Information:
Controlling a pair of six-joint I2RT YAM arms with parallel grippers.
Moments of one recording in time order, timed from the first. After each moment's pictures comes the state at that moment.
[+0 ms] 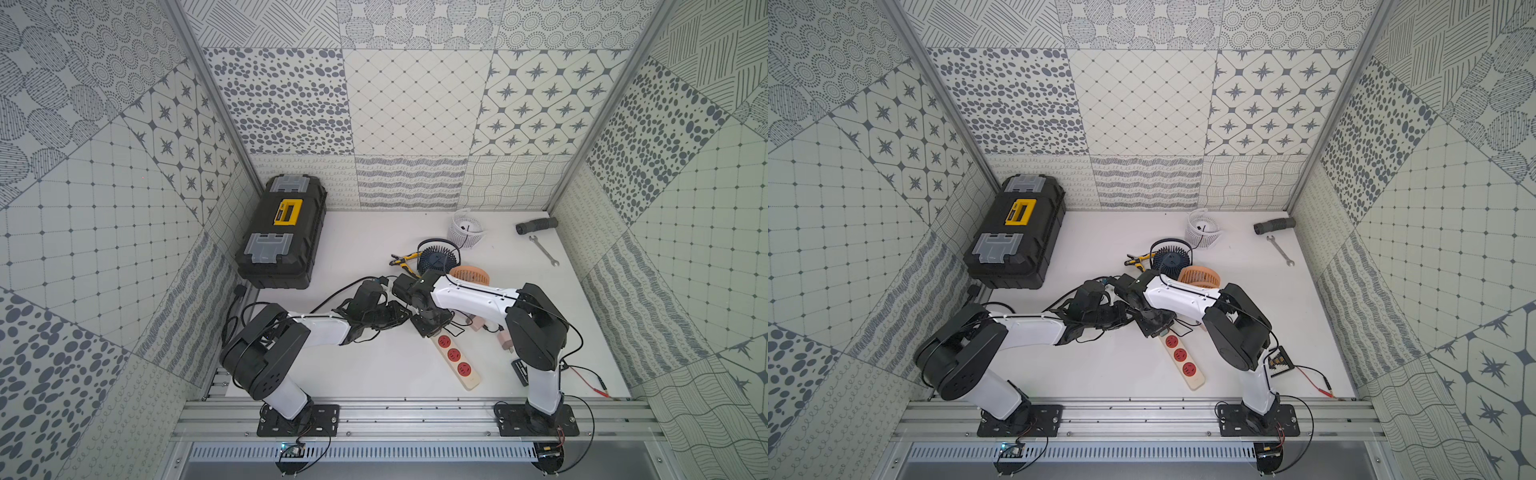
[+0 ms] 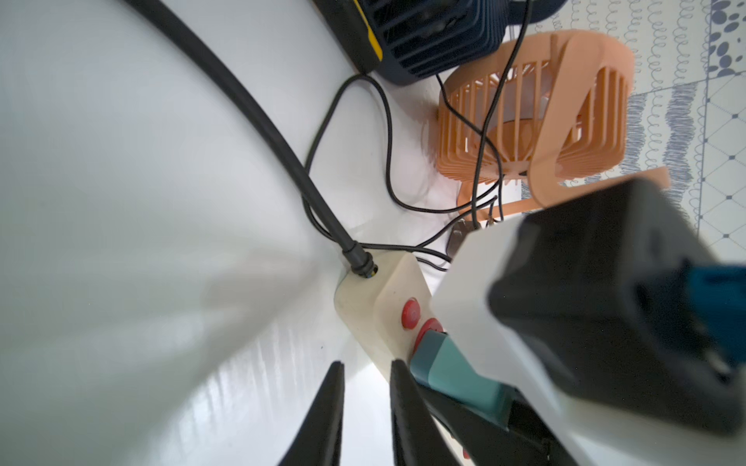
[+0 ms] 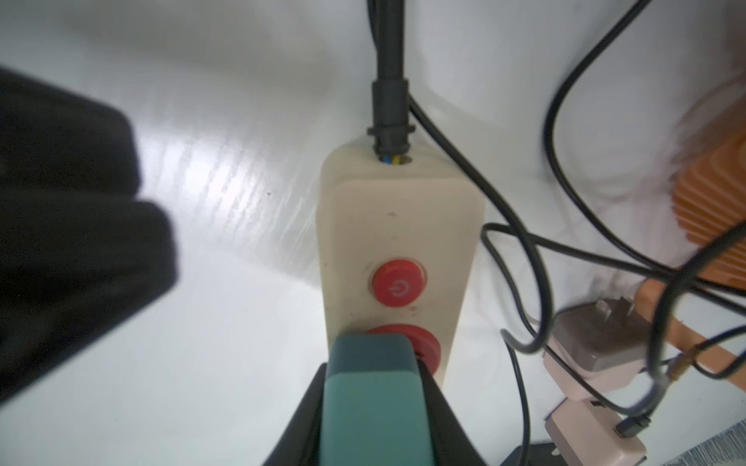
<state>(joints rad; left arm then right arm) -0.53 1.60 0.59 0.32 0.42 -0.88 0.91 1.98 1.48 -1.16 0.15 0.35</state>
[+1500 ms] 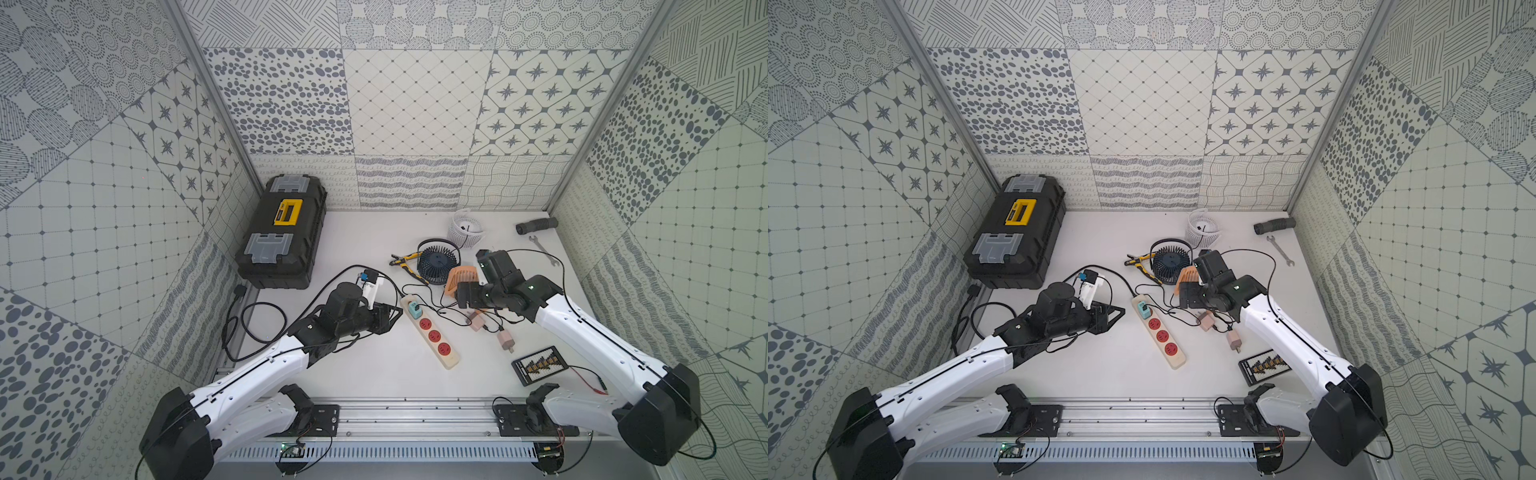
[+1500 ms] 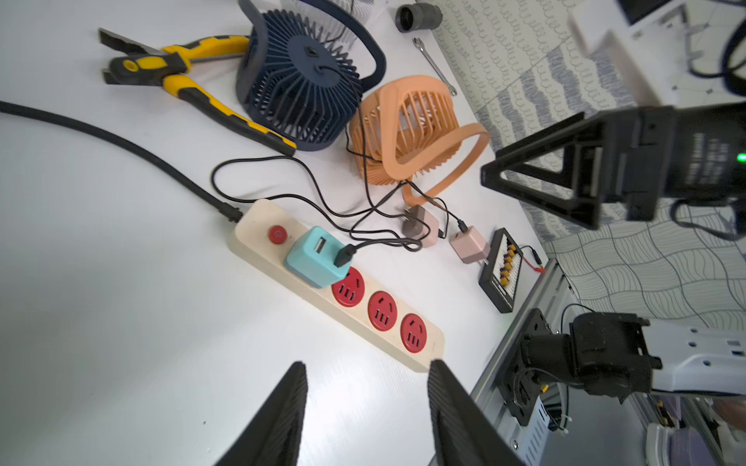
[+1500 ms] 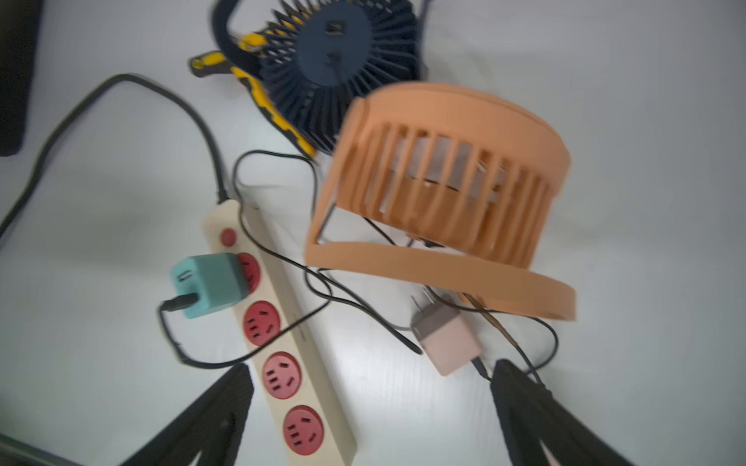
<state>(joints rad) -0.62 1.05 0.63 -0.15 0.26 -0.53 0.47 1.19 0.95 -0.79 0.05 0.46</state>
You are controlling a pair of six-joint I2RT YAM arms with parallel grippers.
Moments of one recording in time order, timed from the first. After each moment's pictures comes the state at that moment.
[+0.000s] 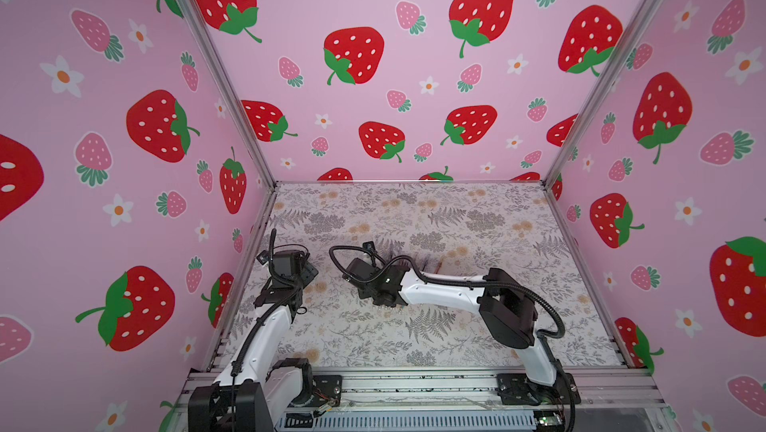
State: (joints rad) left arm 0.08 1.01 0.53 -0.33 -0.24 -0.70; right arm 1.28 2.12 1.65 -0.54 0.48 0.76
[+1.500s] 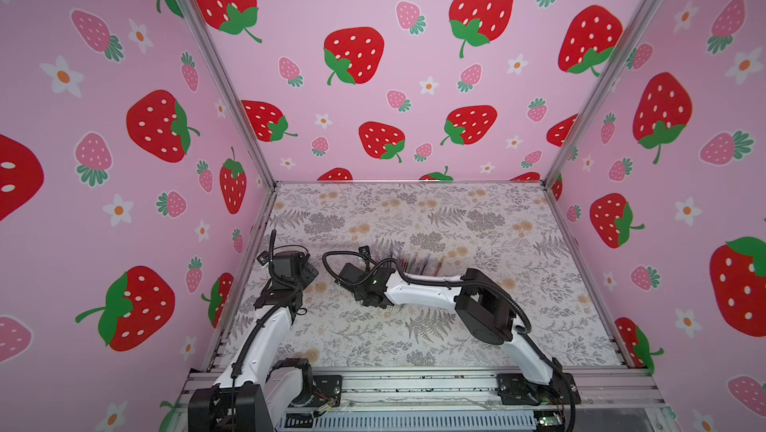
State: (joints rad) left arm 0.08 1.01 0.52 -0.32 -0.23 -0.70; right arm 1.27 2.29 1.78 -0.60 0.51 0.80
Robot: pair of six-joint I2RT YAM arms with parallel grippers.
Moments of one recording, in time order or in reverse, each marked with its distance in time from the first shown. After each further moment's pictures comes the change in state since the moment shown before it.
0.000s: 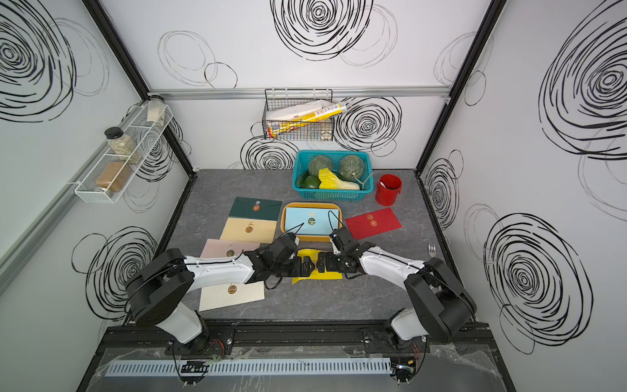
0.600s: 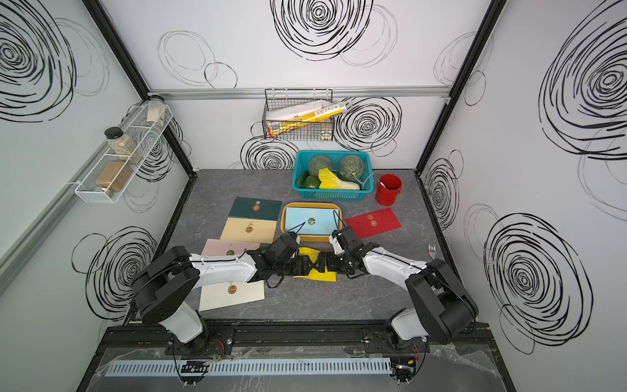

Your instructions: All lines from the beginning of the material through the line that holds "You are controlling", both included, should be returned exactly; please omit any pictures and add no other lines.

Exercise result:
Controlling a pair of six-joint I2RT YAM arms with parallel grippers.
Moments of one recording in time order, timed from the first. After each moment's pictures comes the state at that moment.
[+0 ms] 
[+0 ms] 
[+0 ms] 
<state>(joints rad; left arm then right arm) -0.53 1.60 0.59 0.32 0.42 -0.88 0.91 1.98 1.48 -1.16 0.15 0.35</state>
[+1500 ms] 
[+1500 ms] 
[+1500 ms] 
<state>(joints rad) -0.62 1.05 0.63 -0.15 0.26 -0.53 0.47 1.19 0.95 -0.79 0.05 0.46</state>
You are controlling a pair of six-joint I2RT YAM arms with parallel grippers.

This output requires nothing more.